For this exercise, write out the whole listing below exactly, omitting its images.
-- Data block follows --
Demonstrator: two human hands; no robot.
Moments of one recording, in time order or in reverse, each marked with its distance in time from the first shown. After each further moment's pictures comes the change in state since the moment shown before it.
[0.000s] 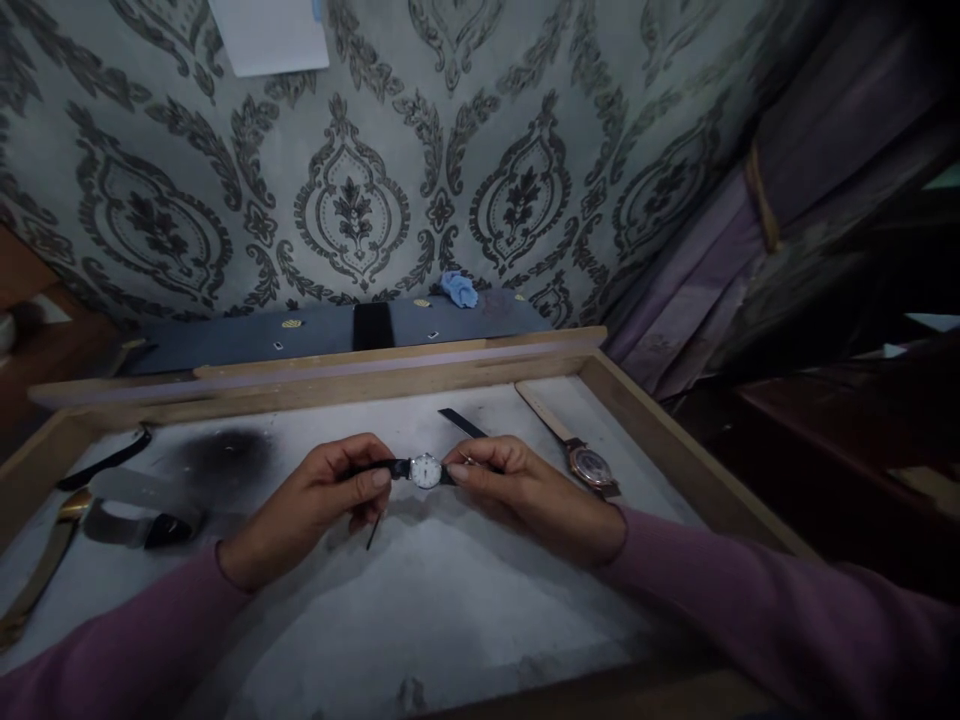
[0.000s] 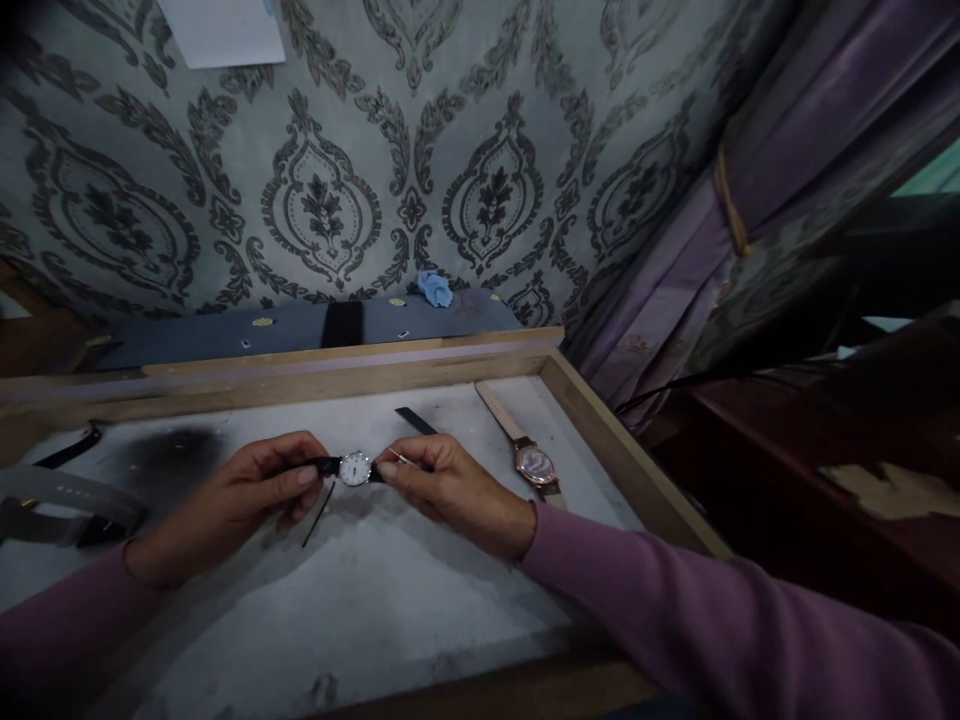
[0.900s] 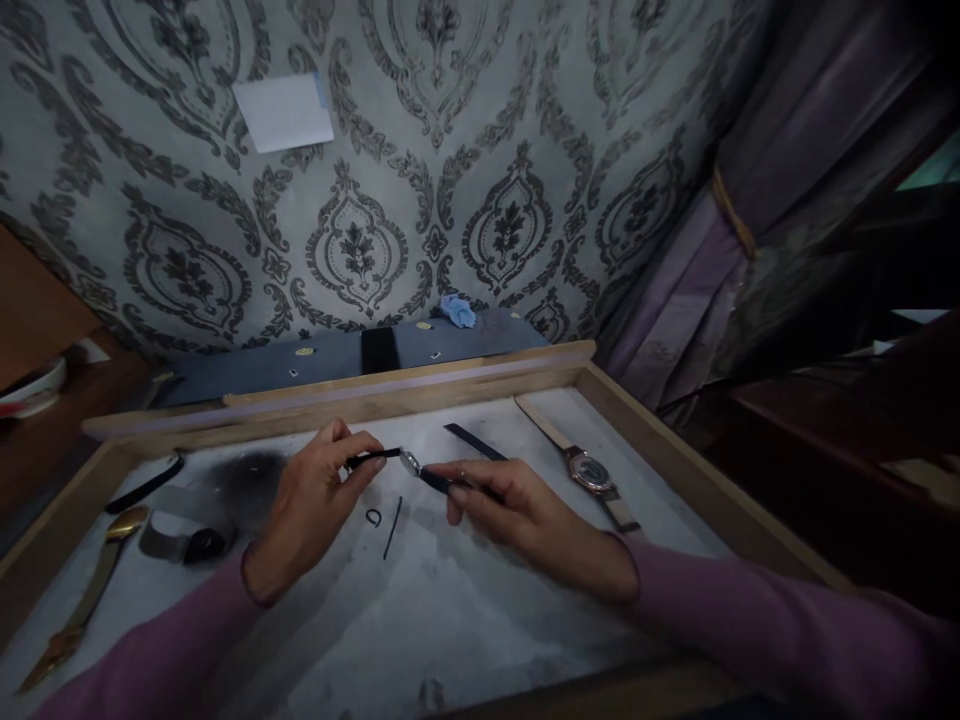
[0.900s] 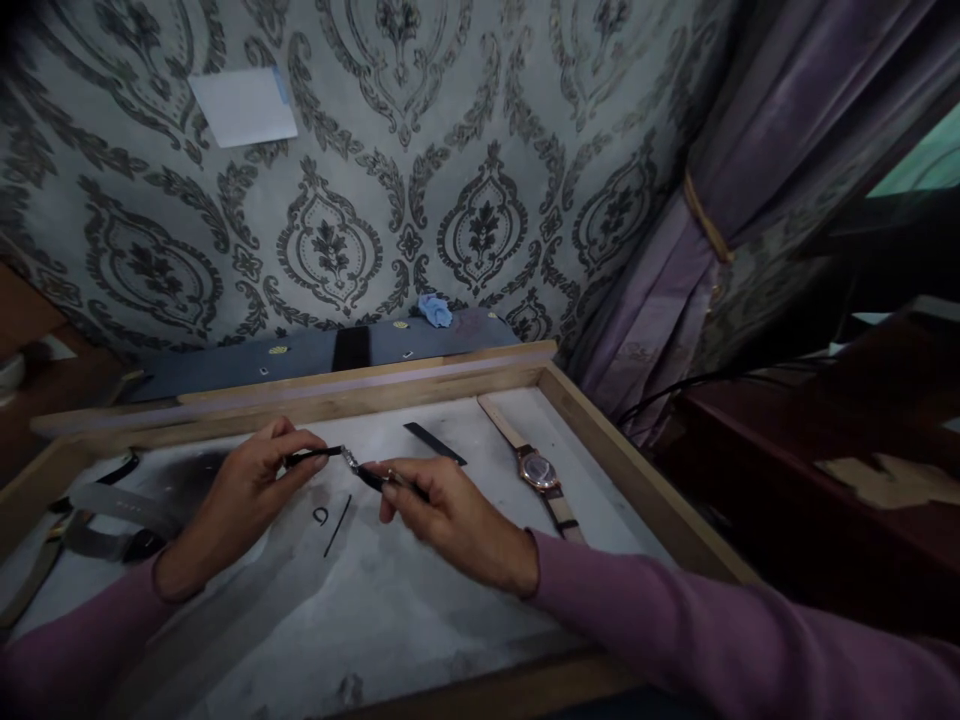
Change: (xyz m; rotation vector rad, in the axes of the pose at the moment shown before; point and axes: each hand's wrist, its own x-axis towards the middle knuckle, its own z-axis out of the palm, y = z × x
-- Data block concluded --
— Solution below —
Demonstrator: two human hands; no robot.
Moments of one recording, in time order or in reverse, each marked with its distance in time from the first shown. After each further moment's pictures comes the change in state since the moment shown before it.
[0.000s] 
[0.000s] 
[0.900s] 
[0.900s] 
Change: (xyz m; rotation vector rad, in the axes of the pose at the moment shown before; point and axes: each hand's wrist, its own x-axis towards the middle knuckle, its own z-axis out of the palm, y = z × x

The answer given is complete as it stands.